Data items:
- Opening Delimiter -
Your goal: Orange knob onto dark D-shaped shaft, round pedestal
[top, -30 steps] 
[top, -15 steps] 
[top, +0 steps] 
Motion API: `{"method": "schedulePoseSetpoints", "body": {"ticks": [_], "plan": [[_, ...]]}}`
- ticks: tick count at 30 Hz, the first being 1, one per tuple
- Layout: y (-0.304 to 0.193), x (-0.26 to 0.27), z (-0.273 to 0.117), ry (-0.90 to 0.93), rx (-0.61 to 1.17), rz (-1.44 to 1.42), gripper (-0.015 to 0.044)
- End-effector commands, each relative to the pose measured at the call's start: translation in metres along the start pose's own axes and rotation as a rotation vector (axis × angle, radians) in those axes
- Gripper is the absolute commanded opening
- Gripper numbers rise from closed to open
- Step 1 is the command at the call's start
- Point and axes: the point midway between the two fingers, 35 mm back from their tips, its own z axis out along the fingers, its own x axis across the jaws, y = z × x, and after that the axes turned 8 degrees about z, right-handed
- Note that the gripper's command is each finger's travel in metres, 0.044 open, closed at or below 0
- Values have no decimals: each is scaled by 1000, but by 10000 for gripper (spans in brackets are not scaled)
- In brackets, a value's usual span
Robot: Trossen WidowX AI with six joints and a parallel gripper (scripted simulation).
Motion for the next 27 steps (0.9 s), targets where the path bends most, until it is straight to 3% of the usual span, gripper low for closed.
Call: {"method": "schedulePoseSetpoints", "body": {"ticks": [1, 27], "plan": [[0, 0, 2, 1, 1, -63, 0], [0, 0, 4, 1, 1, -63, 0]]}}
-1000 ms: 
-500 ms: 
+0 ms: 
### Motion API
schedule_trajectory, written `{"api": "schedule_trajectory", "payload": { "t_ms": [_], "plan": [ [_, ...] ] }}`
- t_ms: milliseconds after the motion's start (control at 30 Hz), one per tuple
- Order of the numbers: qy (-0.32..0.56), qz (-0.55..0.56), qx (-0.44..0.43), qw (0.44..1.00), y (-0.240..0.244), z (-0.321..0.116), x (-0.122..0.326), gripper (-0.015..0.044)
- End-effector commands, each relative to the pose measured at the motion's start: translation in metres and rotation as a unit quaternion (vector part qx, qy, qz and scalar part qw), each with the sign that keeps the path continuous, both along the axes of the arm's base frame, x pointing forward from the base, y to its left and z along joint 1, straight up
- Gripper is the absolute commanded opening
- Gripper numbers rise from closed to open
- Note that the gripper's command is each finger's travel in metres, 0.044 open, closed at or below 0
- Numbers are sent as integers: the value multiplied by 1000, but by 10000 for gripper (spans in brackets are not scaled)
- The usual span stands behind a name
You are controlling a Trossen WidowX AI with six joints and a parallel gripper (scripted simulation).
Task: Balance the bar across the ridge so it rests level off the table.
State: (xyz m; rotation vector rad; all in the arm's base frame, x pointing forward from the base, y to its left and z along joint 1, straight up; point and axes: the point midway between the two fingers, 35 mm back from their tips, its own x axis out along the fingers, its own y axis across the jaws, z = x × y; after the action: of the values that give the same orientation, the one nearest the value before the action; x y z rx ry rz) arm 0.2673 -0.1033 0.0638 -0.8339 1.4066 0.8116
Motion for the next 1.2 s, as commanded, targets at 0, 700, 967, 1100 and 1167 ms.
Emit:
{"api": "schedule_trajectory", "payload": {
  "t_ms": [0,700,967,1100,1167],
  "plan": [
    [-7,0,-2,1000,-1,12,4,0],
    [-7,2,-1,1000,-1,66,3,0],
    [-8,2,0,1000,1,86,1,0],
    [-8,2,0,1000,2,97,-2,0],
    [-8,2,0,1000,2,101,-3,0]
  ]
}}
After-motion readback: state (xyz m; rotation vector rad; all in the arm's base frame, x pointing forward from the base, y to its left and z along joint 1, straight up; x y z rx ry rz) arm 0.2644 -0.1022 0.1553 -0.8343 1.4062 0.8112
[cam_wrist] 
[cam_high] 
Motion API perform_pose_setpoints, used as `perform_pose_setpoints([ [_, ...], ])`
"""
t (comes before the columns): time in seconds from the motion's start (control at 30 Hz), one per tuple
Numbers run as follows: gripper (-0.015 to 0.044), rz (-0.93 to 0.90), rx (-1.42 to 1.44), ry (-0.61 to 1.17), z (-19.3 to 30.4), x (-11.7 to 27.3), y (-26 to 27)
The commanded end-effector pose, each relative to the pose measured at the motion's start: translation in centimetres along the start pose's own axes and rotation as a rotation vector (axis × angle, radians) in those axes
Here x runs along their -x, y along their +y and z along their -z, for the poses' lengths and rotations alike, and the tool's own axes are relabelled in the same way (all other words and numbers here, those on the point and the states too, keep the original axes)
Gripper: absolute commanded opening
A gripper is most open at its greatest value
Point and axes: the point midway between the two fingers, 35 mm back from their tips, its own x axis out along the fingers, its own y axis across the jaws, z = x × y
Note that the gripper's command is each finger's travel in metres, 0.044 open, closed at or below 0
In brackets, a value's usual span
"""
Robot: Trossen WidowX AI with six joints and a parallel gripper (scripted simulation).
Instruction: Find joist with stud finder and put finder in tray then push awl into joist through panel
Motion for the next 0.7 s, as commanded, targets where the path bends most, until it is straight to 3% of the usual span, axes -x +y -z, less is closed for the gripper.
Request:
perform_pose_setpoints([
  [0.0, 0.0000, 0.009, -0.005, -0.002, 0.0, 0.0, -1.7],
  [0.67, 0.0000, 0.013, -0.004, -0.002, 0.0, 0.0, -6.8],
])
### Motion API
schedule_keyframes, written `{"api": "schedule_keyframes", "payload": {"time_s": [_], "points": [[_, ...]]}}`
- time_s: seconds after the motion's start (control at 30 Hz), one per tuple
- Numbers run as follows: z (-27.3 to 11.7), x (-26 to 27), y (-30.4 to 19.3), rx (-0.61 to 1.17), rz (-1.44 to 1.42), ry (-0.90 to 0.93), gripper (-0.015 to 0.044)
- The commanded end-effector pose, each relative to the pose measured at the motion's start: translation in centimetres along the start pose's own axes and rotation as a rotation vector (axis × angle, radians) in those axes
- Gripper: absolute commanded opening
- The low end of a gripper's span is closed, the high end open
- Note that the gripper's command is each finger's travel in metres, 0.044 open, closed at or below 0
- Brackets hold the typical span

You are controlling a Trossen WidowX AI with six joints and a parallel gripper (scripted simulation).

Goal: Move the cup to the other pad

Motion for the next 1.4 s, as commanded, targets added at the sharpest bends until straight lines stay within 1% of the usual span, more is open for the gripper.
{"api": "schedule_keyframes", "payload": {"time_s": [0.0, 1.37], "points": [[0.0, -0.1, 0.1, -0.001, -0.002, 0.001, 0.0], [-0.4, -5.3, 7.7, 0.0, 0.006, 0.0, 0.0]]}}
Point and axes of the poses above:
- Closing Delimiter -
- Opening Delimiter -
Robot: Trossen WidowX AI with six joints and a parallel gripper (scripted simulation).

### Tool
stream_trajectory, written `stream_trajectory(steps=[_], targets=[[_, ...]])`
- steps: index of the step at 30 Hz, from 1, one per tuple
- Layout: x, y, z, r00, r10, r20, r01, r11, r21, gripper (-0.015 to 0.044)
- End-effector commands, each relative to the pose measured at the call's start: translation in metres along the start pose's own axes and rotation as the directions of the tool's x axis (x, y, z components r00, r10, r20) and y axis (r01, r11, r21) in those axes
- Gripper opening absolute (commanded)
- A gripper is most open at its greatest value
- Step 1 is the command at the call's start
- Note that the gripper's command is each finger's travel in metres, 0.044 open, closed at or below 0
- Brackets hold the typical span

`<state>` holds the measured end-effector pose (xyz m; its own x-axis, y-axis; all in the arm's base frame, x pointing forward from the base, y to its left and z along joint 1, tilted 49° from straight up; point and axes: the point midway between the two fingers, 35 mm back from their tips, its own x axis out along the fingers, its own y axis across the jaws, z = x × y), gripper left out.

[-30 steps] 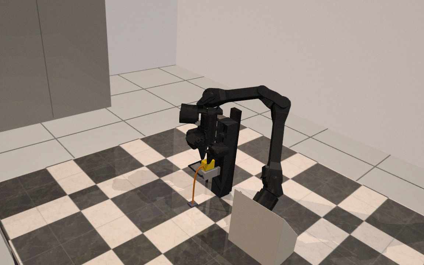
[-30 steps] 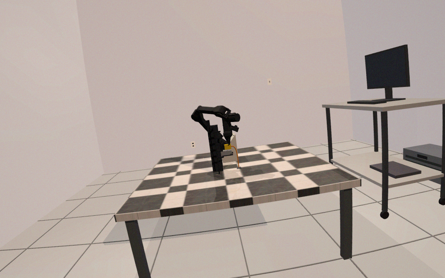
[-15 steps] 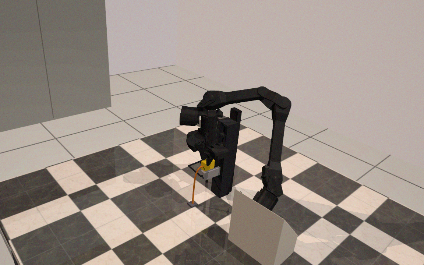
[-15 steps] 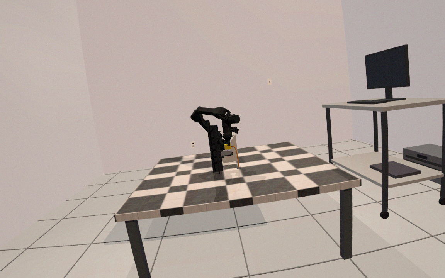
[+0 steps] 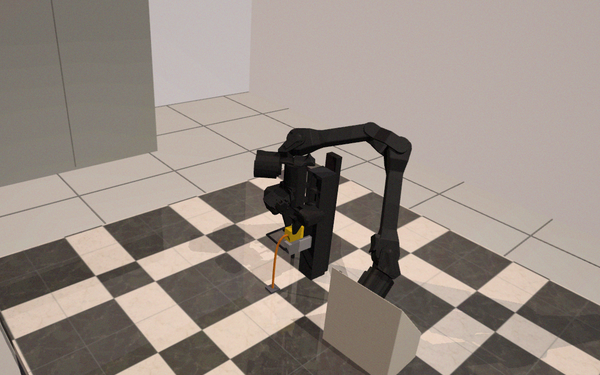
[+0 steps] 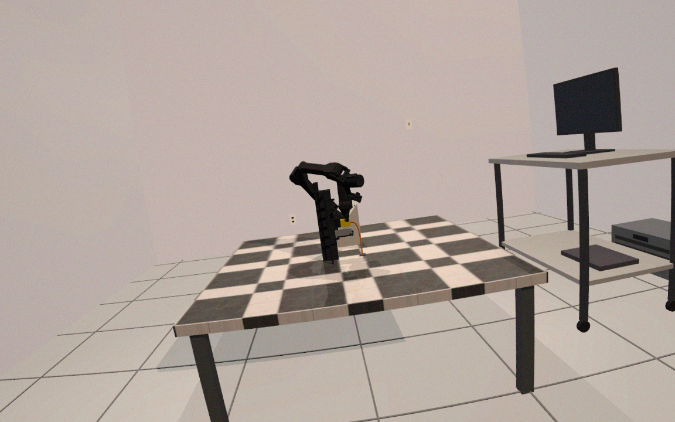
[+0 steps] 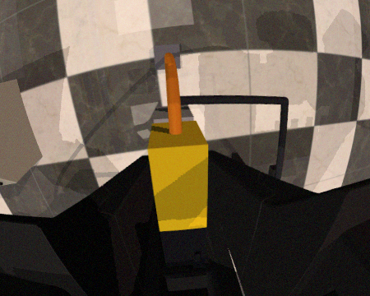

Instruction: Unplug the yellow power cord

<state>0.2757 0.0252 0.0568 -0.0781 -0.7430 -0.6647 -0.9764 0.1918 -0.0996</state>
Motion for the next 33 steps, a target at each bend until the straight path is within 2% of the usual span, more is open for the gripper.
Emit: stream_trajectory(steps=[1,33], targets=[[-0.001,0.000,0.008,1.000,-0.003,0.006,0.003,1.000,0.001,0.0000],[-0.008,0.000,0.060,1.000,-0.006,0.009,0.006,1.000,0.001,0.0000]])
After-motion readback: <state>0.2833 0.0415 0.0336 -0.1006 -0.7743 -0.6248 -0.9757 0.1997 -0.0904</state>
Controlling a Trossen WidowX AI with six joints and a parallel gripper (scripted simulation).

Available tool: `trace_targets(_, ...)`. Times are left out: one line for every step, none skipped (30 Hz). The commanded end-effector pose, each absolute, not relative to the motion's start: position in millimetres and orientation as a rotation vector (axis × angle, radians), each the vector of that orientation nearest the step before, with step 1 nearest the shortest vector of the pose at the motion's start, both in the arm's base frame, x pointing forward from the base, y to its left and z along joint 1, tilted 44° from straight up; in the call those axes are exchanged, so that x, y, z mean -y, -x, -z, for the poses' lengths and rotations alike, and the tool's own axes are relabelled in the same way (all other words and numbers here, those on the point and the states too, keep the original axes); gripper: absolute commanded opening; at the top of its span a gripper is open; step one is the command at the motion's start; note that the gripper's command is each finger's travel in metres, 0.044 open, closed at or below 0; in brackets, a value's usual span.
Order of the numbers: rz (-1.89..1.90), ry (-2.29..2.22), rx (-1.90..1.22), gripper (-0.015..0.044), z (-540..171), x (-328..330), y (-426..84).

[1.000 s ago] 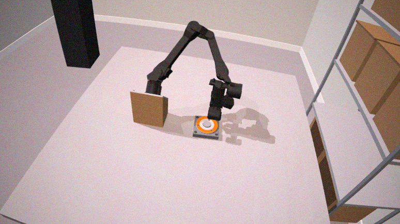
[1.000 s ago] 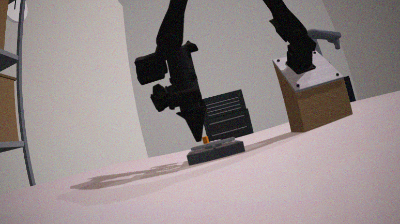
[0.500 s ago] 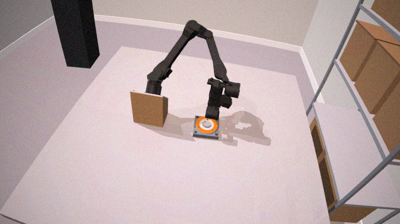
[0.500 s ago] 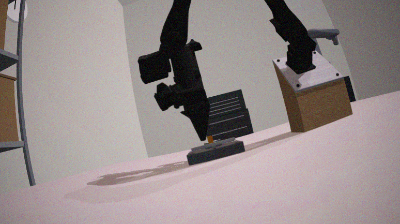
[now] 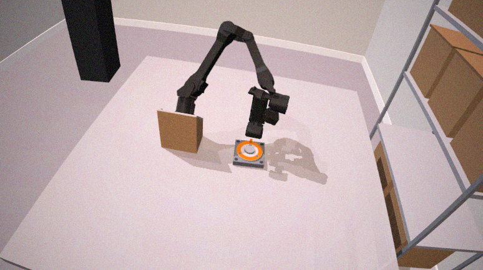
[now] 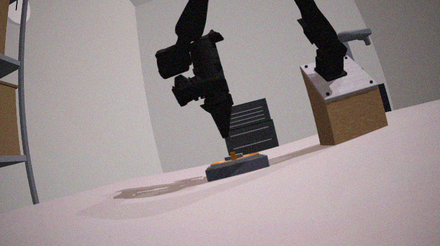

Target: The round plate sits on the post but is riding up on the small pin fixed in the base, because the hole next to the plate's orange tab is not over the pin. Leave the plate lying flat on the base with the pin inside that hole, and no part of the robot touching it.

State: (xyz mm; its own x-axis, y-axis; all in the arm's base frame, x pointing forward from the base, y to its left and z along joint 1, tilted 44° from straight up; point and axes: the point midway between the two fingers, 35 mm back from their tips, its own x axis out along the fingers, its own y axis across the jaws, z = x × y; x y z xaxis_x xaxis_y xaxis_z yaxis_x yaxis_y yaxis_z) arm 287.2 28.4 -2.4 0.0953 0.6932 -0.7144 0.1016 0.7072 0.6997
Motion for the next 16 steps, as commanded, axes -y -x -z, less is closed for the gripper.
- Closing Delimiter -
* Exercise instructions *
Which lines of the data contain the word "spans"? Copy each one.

* Solved problem *
- Values have no decimals: each is scaled by 1000, but by 10000 for gripper (spans in brackets are not scaled)
- Numbers are sent as integers: the value multiplied by 1000, but by 10000 for gripper (spans in brackets are not scaled)

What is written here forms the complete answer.